Yes. It's colorful and having these characters are a lot of fun...but it doesn't stand up to reason AT ALL. Especially when every single scene in the rest of the movie proves having these guys along was a bad idea.
The next tool Bay uses is "make it worse". If any part of your story is sagging, take a given situation (the guys refuel at a space station) and make it worse (station blows up). And it doesn't so much backfire on him as it does swivvel around to shoot the movie in the face. You seriously expect me to buy that having the station blow up when the untrained oil-driller fake astronauts are there is just coincidence? How about later on when the president decides to blow the nuke instead of give the drillers a chance. You expect me to believe that "Look, the guys we sent? They are total idiots" was never part of the Presidental Conversation and Decision Making Process? How about when Statutory Rape Guy gets space dementia and shoots a fucking gatling gun (WHY THE FUCK IS THIS HERE????) (SERIOUSLY. WHY THE FUCK DID YOU WASTE PAYLOAD ON A FUCKING GATLING GUN???? COULD NASA NOT THINK OF SOMETHING ELSE TO PUT ON THE SHUTTLE AND THEY SAID FUCK IT DO A BIG ASS GUN? I DO NOT THINK SO) around, fucking up the bomb and forcing Bruce Willis to become a martyr for the cause of humanity?

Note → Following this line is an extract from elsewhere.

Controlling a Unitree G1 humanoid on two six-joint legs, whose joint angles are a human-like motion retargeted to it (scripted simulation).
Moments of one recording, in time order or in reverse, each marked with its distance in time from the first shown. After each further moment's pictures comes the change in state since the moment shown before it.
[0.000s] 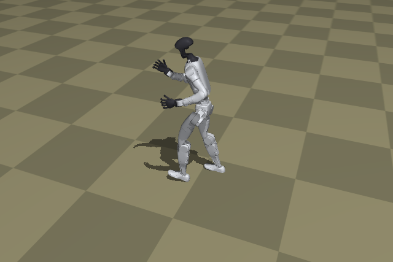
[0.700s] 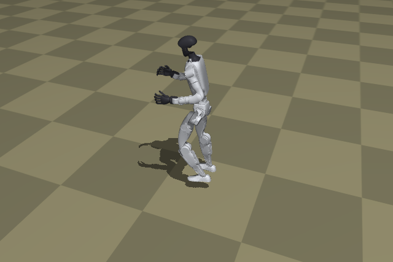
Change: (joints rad) left arm -0.062 -0.224 0.074 0.036 0.156 0.001 0.105; right arm 0.418 -0.077 -0.017 -0.002 -0.075 0.001 0.022; waist -0.083 -0.144 -0.161; left_leg 0.049 -0.001 0.060 0.505 -0.250 0.115; right_leg -0.127 -0.107 -0.039 -0.099 0.186 0.054
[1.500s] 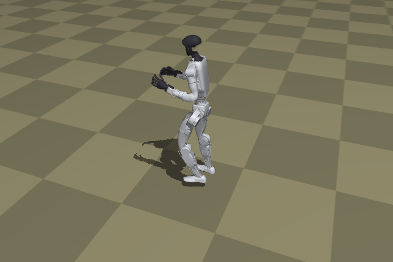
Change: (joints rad) left arm -0.222 -0.066 -0.062 -0.125 0.158 -0.025 0.056; right arm 0.101 -0.076 -0.121 0.042 -0.040 0.023 0.164; waist 0.002 0.059 -0.042; left_leg 0.069 0.013 0.112 -0.181 0.094 -0.043; right_leg 0.026 0.027 0.002 -0.008 0.032 -0.004
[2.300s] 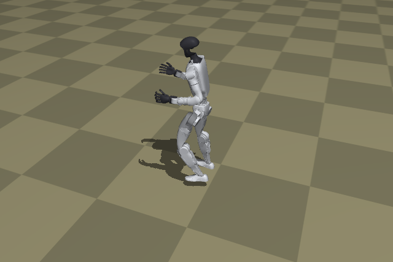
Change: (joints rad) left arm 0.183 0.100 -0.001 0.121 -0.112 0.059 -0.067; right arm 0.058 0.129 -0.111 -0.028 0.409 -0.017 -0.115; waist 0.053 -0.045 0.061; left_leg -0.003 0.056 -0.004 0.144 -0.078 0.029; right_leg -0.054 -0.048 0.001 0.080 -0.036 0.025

And yes, the ending is beautiful and the first time I saw it, it made me cry. But it doesn't stand up to reason very well. They couldn't rig a timer? You expect me to believe that NASA, the people that literally put a square peg into a round hole when Apollo 13 needed more air, cannot figure out how to make a remote detonation device for a nuclear bomb out of random spare shuttle parts? If it's because the bomb is already in the hole how the fuck did the on-site detonator work, then?

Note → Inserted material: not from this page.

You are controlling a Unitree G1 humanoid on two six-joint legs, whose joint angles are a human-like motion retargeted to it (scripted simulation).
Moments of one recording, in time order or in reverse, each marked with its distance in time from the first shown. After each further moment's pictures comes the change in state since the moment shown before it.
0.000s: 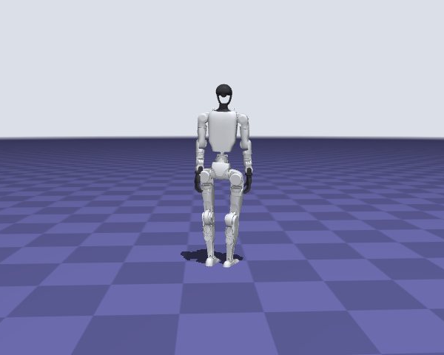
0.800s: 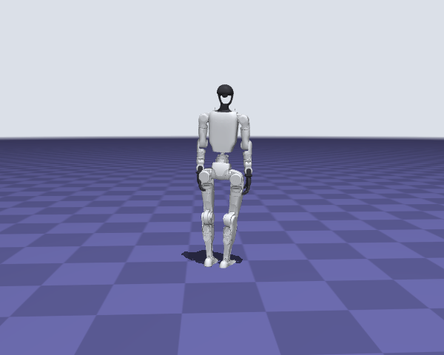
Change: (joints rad) left arm -0.024 0.000 -0.069 -0.027 0.111 0.081 -0.171; right arm 0.032 -0.008 0.014 0.080 -0.009 0.033 -0.021; waist -0.044 0.017 -0.040; left_leg -0.010 0.018 0.008 -0.007 -0.006 -0.039; right_leg -0.003 0.037 -0.010 -0.007 0.029 -0.052
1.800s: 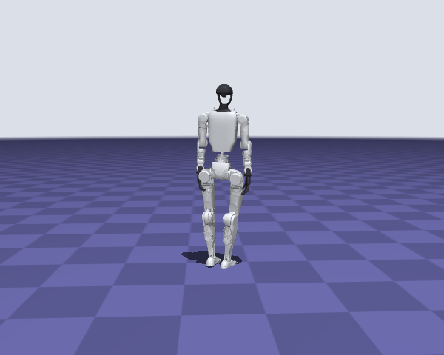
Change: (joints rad) left arm -0.007 -0.007 -0.024 -0.002 -0.001 -0.004 0.011; right arm 0.004 0.005 0.022 0.014 -0.010 -0.004 0.001; waist 0.015 -0.002 -0.002; left_leg -0.003 -0.017 0.013 -0.018 0.018 0.001; right_leg -0.004 -0.011 -0.003 0.003 0.052 -0.011
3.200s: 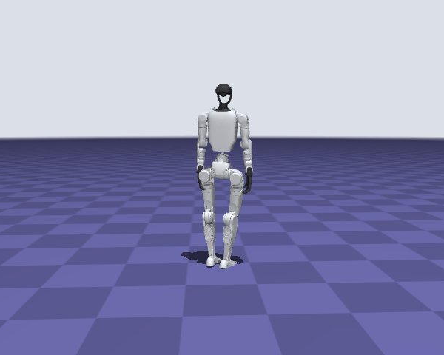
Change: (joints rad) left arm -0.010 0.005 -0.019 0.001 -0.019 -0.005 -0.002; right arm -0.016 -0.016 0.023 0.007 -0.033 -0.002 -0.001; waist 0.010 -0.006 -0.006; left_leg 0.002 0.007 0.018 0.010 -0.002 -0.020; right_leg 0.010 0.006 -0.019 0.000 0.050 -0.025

And that doesn't begin to touch the massive science fail in every part of the movie. When they get on the russian space station, it begins to spin so that the astronauts can have gravity to work in. EXCEPT NOTHING ABOUT THAT IS CORRECT. The station is not designed for that kind of gravity, and even if it was, there's no way they could be walking around on the bulkheads like that, when the bulkheads are in the wrong place for centrifugal force to imitate gravity. Also, see the aformentioned thing about blowing up the asteroid only to make more planet killing chunks.

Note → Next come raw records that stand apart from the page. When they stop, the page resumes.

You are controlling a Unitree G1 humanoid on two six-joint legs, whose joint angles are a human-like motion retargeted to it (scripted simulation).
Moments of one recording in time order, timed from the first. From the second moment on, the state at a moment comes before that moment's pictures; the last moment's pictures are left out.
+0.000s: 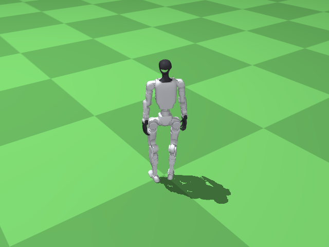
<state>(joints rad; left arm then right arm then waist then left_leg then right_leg) 0.06 0.15 0.49 1.60 0.12 -0.06 -0.10 0.01 -0.11 -0.20 1.49 -0.43 -0.05 0.09 0.00 -0.06 -0.10 -0.09 0.03 0.32 0.24 -0.21 -0.08 -0.06 -0.03 -0.25 0.06 -0.05 0.05</state>
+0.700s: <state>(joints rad) 0.07 0.14 0.43 1.57 0.16 -0.06 -0.11 -0.08 -0.14 -0.19 1.45 -0.34 -0.05 0.08 -0.05 0.00 -0.05 0.03 0.09 0.87 0.12 -0.35 0.01 -0.29 -0.15 -0.81 0.20 -0.21 -0.11</state>
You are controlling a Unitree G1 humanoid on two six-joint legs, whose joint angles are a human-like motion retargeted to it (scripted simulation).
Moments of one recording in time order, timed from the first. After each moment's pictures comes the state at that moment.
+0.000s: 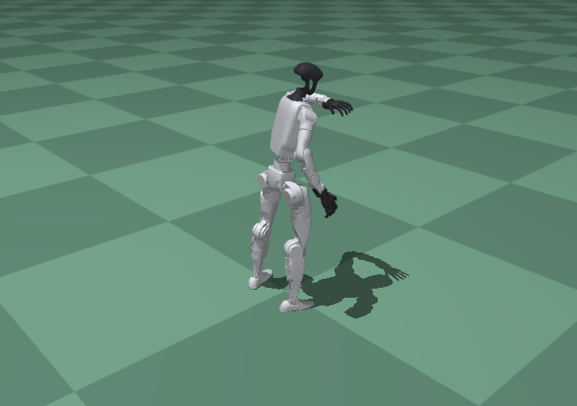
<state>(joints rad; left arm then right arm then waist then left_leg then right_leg) -1.34 1.17 -1.08 -0.30 0.41 -0.39 0.35 0.12 -0.53 0.33 0.71 0.17 -0.13 -0.10 -0.24 0.03 0.18 0.02 0.13 0.40 -0.08 -0.05 -0.19 -0.09 -0.14 -0.24 0.06 0.03 0.26</state>
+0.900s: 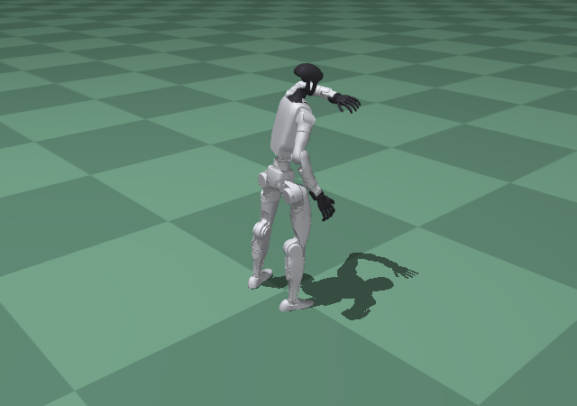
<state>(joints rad) -1.56 1.25 -1.27 -0.14 0.41 -0.37 0.39 0.15 -0.59 0.32 0.73 0.19 -0.14 -0.12 -0.26 0.08 0.17 0.03 0.13 0.43 -0.06 -0.06 -0.19 -0.09 -0.14 -0.22 0.06 0.04 0.26</state>
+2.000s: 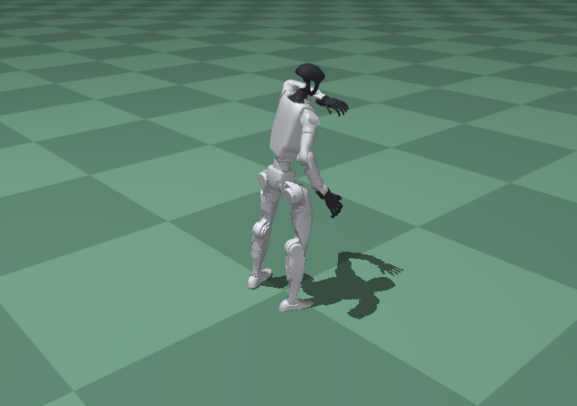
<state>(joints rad) -1.37 1.40 -1.23 -0.30 0.41 -0.43 0.48 0.15 -0.59 0.30 0.69 0.22 -0.20 -0.17 -0.18 0.09 0.19 0.03 0.11 0.39 -0.04 -0.06 -0.18 -0.07 -0.16 -0.24 0.09 0.01 0.26</state>
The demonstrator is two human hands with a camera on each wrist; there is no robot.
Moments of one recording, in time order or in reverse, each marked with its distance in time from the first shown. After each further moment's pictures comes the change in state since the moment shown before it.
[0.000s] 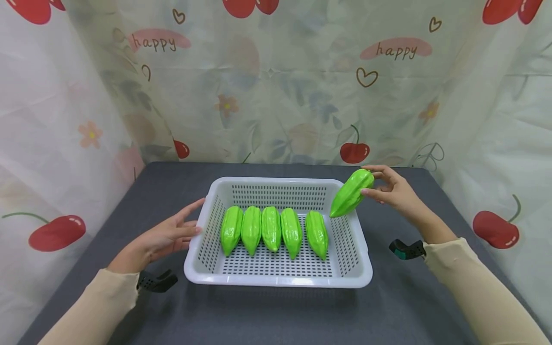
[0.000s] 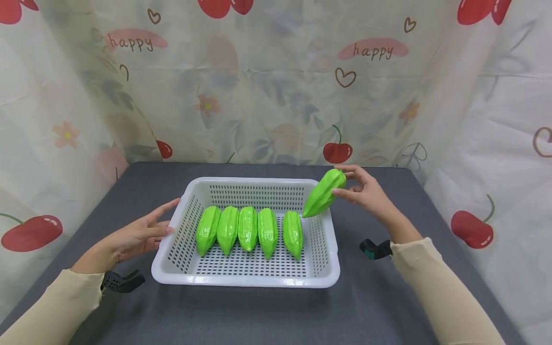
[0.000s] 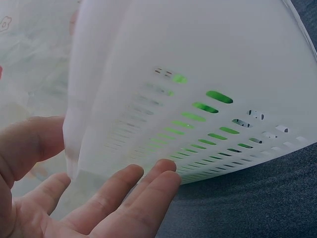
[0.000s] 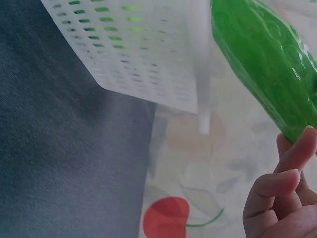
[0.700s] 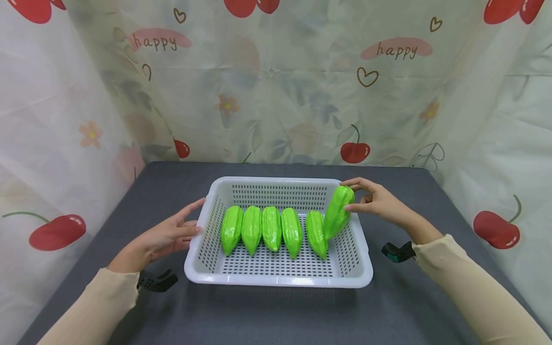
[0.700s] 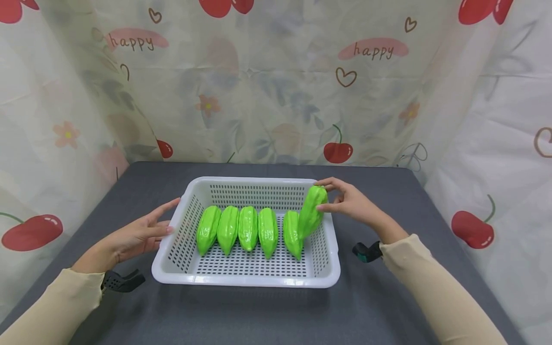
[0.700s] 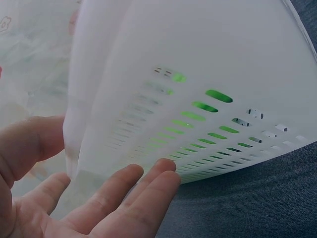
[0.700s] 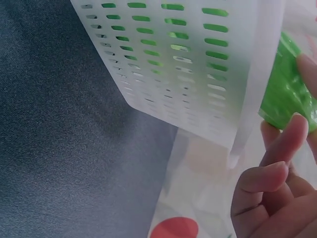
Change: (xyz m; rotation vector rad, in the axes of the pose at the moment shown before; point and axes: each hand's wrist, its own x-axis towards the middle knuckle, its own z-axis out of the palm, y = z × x) left_hand 0.002 -0.002 0.000 -0.003 0.020 -0.017; right_hand 0.010 0.004 0.025 -0.054 -0.237 0.041
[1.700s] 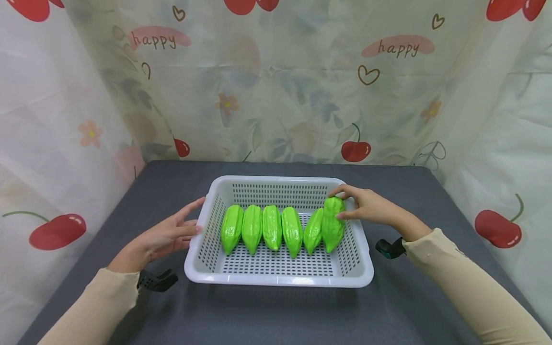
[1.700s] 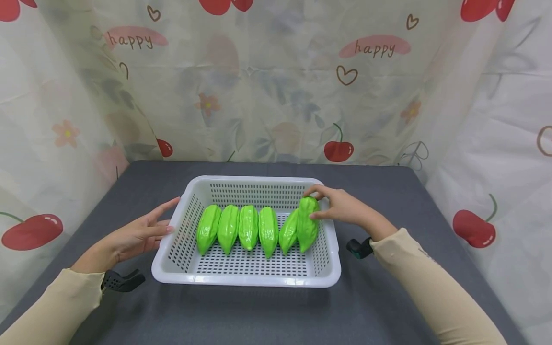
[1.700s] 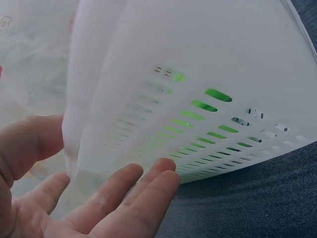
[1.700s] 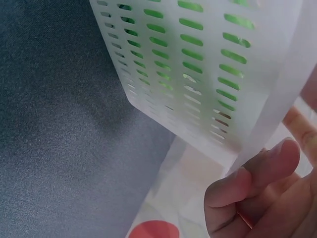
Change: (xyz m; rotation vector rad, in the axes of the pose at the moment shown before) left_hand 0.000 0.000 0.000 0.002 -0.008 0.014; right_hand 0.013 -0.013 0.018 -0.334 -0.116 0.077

Micheal Bay has convinced me that talent exists and he has it, because there is no other way I can reconcile such perfect timing and elegant story structuring with the massive pile of dog shit said strucutre is covered in. He knows how to tell a story, but when it comes to filling said story with stuff he turns into a poo-flinging monkey and grabs whatever turds he happens to have on hand. And his audience is left sitting in their seats scratching their heads, going, "Damn. I enjoyed that...but I shouldn't have. I really shouldn't have. REALLY."
"...I'm ashamed of myself."
"...hold me."
(Blogger seems to be eating my comments. Trying again.)
ReplyDeleteMichael Bay knows how to put a movie together from parts, but doesn't know how to choose those parts. So we end up with "hilarious" racial stereotypes pasted into robotic sidekicks.